A writ was issued from the Superior Court of Caswell, directed to the defendant, sheriff of Robeson, commanding him to take the body of Robert W. Mason and him safely keep so as to have him before the said court at the next term thereof, to answer to the plaintiff of a plea of debt, which writ came to the hands of the defendant and was returned "Executed; the defendant is confined in the jail of my county on a capias ad satisfaciendum issued by the justice of the peace in favor of Richard C. Bunting; consequently he cannot at present be carried to Caswell." Upon this return the plaintiff took a judgment by default against Mason, and had a writ of inquiry of damages. (464) This writ was afterwards executed, and the plaintiff had a final judgment for debt and damages, and sued out a ca. sa. directed to the defendant, which was by him returned "Not to be found." Thereupon the plaintiff sued out a scire facias against the defendant as the special bail of Mason, and it was submitted to the court, as a question of law upon these facts, whether the defendant had thereby become the special bail of Mason. The court was opinion that he had not.
We concur in this opinion. The act of 1777, ch. 115, Revised Stat., ch. 10, sec. 1, directs that when a writ shall issue to a sheriff, commanding him to take the body of any person to answer to any action, he shall take bond with sufficient sureties in double the sum for which such person shall be held in arrest, and shall return such bond with the writ; and in case he shall fail or neglect to take such bail, or the bail be held insufficient, on exception taken and entered, the same term to which such process shall be returnable, the sheriff having due notice thereof, shall be deemed and stand as special bail. It is further provided by the same act (Rev. St., ch. 31, sec. 54) that when a sheriff shall return that he hath taken the body of the defendant and hath committed him to the prison of the county, which is declared to be the proper place for such commitment, the plaintiff may enter the defendant's appearance, and he shall be at liberty to plead, as if such appearance had been entered by himself, and the plaintiff may proceed as in other cases; nevertheless, the defendant shall not be discharged out of custody but by putting in bail or by rule of court.

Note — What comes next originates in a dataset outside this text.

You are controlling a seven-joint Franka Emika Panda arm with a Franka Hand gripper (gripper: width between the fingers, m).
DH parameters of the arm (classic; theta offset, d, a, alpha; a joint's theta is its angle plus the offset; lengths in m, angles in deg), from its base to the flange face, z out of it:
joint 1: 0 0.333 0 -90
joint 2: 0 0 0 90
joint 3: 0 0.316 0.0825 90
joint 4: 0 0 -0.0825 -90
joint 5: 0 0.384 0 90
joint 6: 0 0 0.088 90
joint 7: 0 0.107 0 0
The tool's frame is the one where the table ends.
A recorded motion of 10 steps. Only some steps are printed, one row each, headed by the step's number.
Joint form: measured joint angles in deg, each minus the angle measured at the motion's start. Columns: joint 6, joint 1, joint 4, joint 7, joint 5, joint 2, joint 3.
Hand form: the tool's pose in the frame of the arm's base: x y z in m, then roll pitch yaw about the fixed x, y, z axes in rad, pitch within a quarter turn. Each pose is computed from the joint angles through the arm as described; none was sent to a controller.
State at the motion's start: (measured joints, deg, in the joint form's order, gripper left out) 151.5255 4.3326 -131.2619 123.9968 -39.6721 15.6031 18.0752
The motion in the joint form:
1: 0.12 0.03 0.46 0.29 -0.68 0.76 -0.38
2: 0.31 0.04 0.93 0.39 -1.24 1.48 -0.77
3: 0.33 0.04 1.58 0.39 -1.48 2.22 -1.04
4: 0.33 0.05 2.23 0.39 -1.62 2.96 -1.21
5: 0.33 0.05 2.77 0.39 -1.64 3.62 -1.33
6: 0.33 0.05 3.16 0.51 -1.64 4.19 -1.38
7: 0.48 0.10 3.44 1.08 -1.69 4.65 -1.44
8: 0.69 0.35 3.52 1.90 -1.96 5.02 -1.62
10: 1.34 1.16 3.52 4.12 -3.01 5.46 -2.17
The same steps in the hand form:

Were these the only legislative enactments bearing upon this case, there could be no plausible ground for charging the defendant as bail. A return by the sheriff that he has executed the writ and that the body of the defendant is in the prison of his county under other process is a *Page 350 return that he keeps the body of such prisoner there under the process so returned, and is tantamount to a commitment of the body of such defendant to the prison of his county under this process. After such a return all power of the sheriff to take bail is gone. He must keep (465) the prisoner in such prison until the prisoner is discharged by "putting in bail," or by rule of court. The phrase, "putting in bail," is one of well ascertained meaning, and is applicable to the entering of bail to the action, which is done in court after the appearance of defendant in discharge of bail given to the sheriff upon the execution of the writ. If the sheriff release the prisoner or permit him to depart from prison before such bail is put in as above or there is a rule of court to discharge him, the sheriff is guilty of an escape.
By the same act a provision is made in favor of bail (see Rev. St., ch. 10, sec. 4) that they may, at any time before final judgment against their principal, surrender him to the court or to the sheriff in the recess of the court, and it is made the duty of the sheriff, when such surrender is made to him, to hold the body of the person so surrendered in custody. Under this act the sheriff could not admit him to bail.
But by the act of 1827, ch. 40 (Rev. St., ch. 10, sec. 5) it is enacted that a person surrendered to the sheriff, after the return court, shall have liberty to give other bail, and it is thereby made the duty of the sheriff to take the same and return the bail bond to the succeeding court; and in case the sheriff shall release such person without bail, or the bail returned be held insufficient on exceptions taken and allowed, the same term to which such bail bond shall be returnable, the sheriff, having due notice thereof, shall be deemed and stand as special bail.
Upon this act a question arises, whether it repeals or changes the enactment in the act of 1777, which makes it imperative on a sheriff, who has executed a writ by committing the person arrested to prison, and has so returned upon the writ, to keep such person in custody until bail be put in or he be discharged by rule of court. Is he by this act required or authorized to take bail from a person so committed?
We do not feel ourselves authorized so to hold. The Legislature has in terms confined the operation of this act to the case of one who has been heretofore on bail, and is by such bail surrendered. To this surrender they have chosen to communicate the qualities and properties of an original arrest. For one thus surrendered the sheriff is required (466) and authorized to take bail. But they have given him no new authority and imposed upon him no new duty, with respect to one who has never been out on bail, but was imprisoned on the original arrest. His case is left — and we must suppose purposely left — under the law theretofore established. He is to obtain his discharge only "by *Page 351 putting in bail, or by rule of court." If he be permitted to go at large before obtaining such discharge, the sheriff is liable for the escape, but is not responsible as bail.
PER CURIAM. Affirmed.
Cited: Buffalow v. Hussey, 44 N.C. 238.